▶ [EXERCISE] Your answer must be every line of the data that holds the string "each".

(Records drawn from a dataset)
+++

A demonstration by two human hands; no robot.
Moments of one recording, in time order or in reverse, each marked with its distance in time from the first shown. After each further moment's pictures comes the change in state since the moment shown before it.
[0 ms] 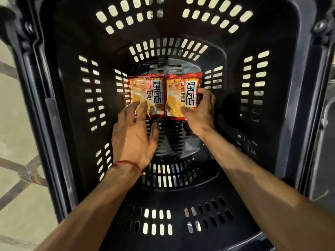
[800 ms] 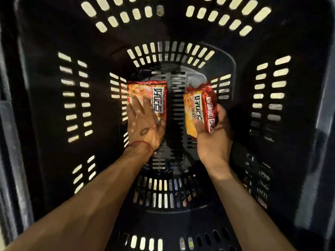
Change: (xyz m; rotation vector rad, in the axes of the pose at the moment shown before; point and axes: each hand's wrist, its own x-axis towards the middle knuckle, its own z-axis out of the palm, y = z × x) left_hand 0.071 0.011 0.072 -0.063 -0.101 -0.157; right_hand -0.033 0.006 -0.012 0.114 0.159 -0.003
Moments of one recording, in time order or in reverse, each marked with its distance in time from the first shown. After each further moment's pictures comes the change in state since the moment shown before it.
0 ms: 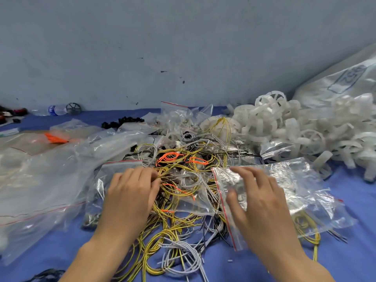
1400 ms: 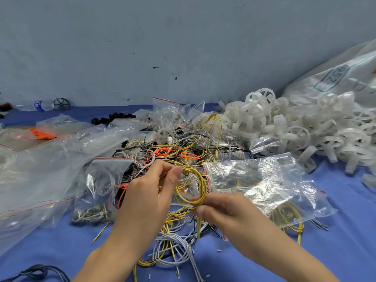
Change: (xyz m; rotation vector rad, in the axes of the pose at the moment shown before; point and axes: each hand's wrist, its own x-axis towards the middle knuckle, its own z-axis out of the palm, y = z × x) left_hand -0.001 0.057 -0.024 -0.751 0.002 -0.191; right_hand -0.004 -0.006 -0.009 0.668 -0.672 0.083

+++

▶ [RESPONSE]
Moments of one recording, in time order or in reverse, each marked with its distance in time from the first shown. After each further moment's pictures comes the change in state since the moment shown before it.
Change: (xyz m; rotation vector rad, in the axes of the pose at the moment shown before; point and axes: each hand's wrist, its own x-axis towards the middle knuckle, its own z-axis out of the palm, y = z × x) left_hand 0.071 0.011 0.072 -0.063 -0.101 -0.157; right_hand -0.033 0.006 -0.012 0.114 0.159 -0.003
Moments of one recording, in time order or in reverse, each marked with its distance in time from the first shown. After each further moment's pictures comes the change in state since the moment shown before it.
Change: (xyz m; rotation vector rad, in the axes of the pose at the moment shown before; point and axes: each hand's wrist, its own x-axis towards the middle knuckle, its own z-axis out of the palm, y = z × x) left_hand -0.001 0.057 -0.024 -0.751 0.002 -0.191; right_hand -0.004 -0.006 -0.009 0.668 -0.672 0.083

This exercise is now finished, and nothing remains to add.